Encima de todos cuelga, como tema y arma blanca principal de la obra, el paso del tiempo. Y en la mente de todos se desliza la pregunta sobre si los mejores momentos de la vida ya habrán sucedido o están todavía por venir. Así se nos pasan veinte, treinta, cuarenta años, hasta que llegamos a ser coroneles del mismo cuartel de siempre.

Algún tiempo después, en 1949, cubriendo para su diario el Giro de Italia, sin tener ni una idea sobre ciclismo, el mismo fantasma persigue a Buzzati. “¿De qué serviría aquello que se ha convenido llamar estudios clásicos si los fragmentos que restan en nuestro espíritu no forman parte de nuestra modesta existencia?”, se pregunta, no en un libro de ensayos, sino en sus crónicas deportivas, mientras sube y baja los Alpes persiguiendo a los tubos con dos ruedas. Porque ve, en el mítico –nunca mejor dicho– enfrentamiento italiano entre Gino Bartali y Fausto Coppi, la representación de la pelea entre Aquiles y Héctor narrada por Homero en la Ilíada: el que ahora goza del favor de los dioses se venga del que ya disfrutó sus momentos de gloria. O el joven que gana al viejo porque el dios del tiempo está de su lado.

Fue contra una fuerza sobrehumana contra la que luchó Bartali, y no podía sino perder; es el poder maléfico de los años. ¿Cómo resistir a quien favorecen los dioses? Salpicado por el lodo, la cara gris pero su gesto inmóvil a pesar del esfuerzo. Pedaleaba, pedaleaba, como si se sintiera perseguido por una bestia terrible. Era solo el tiempo, el tiempo irreparable que corría deprisa. Qué gran espectáculo ver a este hombre solo, en esta garganta salvaje, luchando contra la edad. Por primera vez, Bartali ha comprendido que llegó la hora del crepúsculo. Y por primera vez, sonrió. El oso intratable, el de las incesantes muecas de descontento, ha sonreído. ¿Por qué hiciste eso, Bartali?
(La editorial Gallo Nero compiló los 25 relatos en castellano).

Sin embargo, en El desierto de los tártaros –y en the desert of the real como dijo Morfeo– el paso del tiempo es un hecho. Lo que incomoda del cuadro son los trazos sobre cómo lidiamos con él. O cómo tratamos de perderlo de vista, de difuminarlo, poniendo otras cosas más cerca de la cara: la vanidad militar, la buena mesa, las excursiones al pueblo más cercano, el dominio de las manías, reglas y modismos que nos rodean, el amor doméstico a los muros cotidianos y a los turnos de guardia. Incomodar como la más elevada función social de la ficción.

Un buen –mal– día, Drogo, harto de todo aquello, regresa a la ciudad para darse cuenta de que su lugar ya no está. No lo ocupa otro. No. Conversa con la mujer que años atrás amaba pero, aunque ambos quieran simular que no ha pasado nada, es imposible.
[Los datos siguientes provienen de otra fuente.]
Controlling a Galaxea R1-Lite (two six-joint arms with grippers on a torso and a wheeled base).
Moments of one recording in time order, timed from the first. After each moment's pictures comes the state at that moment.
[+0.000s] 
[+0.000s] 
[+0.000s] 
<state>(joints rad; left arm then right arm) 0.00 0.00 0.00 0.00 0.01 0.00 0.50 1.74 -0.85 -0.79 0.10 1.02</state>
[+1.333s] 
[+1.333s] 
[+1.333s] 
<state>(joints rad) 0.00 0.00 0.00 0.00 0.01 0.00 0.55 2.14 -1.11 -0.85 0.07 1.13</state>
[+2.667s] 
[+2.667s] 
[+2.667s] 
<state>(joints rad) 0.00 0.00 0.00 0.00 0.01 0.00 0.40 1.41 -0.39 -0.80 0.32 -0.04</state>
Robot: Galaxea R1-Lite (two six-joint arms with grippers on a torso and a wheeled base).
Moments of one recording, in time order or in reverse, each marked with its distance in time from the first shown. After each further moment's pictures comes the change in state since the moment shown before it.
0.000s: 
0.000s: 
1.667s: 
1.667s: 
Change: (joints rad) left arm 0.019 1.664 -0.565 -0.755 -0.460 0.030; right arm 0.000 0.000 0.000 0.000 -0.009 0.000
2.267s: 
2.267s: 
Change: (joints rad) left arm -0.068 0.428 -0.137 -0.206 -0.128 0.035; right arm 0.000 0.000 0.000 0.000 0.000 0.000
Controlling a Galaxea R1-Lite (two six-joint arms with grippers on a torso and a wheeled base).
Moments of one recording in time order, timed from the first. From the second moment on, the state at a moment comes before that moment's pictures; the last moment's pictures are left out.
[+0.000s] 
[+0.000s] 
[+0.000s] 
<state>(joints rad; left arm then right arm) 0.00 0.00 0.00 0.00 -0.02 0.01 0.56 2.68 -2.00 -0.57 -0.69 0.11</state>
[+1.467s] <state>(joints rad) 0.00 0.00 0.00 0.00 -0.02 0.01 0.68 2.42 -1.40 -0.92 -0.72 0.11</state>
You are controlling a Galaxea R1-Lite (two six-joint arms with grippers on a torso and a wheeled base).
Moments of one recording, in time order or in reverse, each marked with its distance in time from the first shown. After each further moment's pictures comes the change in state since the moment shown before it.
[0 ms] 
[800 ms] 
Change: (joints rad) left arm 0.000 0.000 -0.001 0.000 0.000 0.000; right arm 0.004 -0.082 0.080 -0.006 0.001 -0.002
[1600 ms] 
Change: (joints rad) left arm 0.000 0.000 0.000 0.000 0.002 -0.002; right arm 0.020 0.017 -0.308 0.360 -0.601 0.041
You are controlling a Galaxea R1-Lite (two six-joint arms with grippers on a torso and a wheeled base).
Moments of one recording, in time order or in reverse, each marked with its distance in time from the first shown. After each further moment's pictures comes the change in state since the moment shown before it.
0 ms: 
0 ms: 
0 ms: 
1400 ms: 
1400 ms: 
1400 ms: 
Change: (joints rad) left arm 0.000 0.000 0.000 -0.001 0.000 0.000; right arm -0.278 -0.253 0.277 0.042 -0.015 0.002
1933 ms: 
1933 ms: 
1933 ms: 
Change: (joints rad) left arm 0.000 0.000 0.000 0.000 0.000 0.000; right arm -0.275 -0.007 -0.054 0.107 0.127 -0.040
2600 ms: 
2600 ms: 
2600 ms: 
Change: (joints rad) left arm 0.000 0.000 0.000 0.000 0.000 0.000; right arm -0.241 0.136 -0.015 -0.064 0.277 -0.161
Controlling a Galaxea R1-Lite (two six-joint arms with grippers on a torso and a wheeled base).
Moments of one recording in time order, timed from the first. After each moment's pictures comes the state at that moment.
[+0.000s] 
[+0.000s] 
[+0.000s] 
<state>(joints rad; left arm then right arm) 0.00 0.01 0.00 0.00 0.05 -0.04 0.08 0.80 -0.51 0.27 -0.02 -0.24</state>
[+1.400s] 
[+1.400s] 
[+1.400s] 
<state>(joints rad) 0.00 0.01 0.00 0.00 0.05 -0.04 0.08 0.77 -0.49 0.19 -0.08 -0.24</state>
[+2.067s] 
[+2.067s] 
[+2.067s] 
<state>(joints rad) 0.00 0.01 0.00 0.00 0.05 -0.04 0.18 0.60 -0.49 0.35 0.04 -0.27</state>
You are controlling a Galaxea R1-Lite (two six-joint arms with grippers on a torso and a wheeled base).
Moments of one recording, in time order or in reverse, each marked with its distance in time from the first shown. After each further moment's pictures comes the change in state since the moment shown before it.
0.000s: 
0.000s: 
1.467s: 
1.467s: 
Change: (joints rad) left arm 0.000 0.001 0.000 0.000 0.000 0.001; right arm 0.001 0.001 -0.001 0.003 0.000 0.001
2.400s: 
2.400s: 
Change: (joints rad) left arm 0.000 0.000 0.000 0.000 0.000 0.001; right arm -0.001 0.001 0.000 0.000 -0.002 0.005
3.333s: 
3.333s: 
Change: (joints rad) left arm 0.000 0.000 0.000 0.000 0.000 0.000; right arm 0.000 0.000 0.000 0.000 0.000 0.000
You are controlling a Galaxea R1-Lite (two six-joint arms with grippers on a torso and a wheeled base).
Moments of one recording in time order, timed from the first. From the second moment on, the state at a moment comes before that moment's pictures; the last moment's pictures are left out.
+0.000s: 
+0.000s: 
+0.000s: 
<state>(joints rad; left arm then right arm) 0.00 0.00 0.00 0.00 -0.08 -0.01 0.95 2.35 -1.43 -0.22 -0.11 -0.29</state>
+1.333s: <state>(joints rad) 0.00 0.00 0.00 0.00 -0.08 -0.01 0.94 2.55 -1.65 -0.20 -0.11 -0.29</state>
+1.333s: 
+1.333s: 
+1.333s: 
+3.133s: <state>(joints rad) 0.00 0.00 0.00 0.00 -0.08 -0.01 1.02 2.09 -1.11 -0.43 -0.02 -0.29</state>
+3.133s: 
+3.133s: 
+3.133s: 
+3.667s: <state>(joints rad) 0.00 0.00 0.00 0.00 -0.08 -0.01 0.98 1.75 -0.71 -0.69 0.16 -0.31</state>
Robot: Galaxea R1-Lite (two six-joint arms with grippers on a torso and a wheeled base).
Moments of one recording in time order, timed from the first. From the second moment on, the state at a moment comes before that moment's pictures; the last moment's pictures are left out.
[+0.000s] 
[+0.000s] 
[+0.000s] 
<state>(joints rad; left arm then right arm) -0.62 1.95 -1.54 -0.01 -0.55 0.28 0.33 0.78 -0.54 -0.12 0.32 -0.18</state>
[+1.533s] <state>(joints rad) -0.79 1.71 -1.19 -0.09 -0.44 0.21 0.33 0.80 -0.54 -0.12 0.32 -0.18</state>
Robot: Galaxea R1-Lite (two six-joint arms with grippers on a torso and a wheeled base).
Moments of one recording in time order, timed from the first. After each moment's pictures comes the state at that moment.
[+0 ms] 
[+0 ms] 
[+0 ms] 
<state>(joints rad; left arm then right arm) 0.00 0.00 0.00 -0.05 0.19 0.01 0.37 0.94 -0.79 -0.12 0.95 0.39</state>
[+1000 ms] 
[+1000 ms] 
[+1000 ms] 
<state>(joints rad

Ese lugar ya fue borrado por el tiempo. Ya no existe. Giovanni Drogo pertenece a la Fortaleza en la cual seguirá esperando al enemigo para cubrirse de gloria.

Esa mañana de finales de enero, mientras Dino Buzzati salía al campo con el objetivo de celebrar allí su reciente cumpleaños número 65, unos dolores lo obligaron a regresar a Milán e internarse en el hospital. Pasó la noche en la habitación 601 del sexto piso de La Madonina. La siguiente jornada, a las cuatro y veinte de la tarde, dio su última ronda de vigilancia por la las torres de la frontera. “Infine, appena percettibile un respiro corto. Il silenzio.” Así lo describía Vittorio Notarnicola el día siguiente en las páginas que durante años las llenaba su amigo.

Afuera se oía el griterío de los niños que jugaban fútbol. Tal vez Buzzati –como sus personajes lo hicieron en las últimas peleas, como Bartali, como Drogo– sonreía, pensando en este epígrafe, en el testamento que dejó codificado en su novela.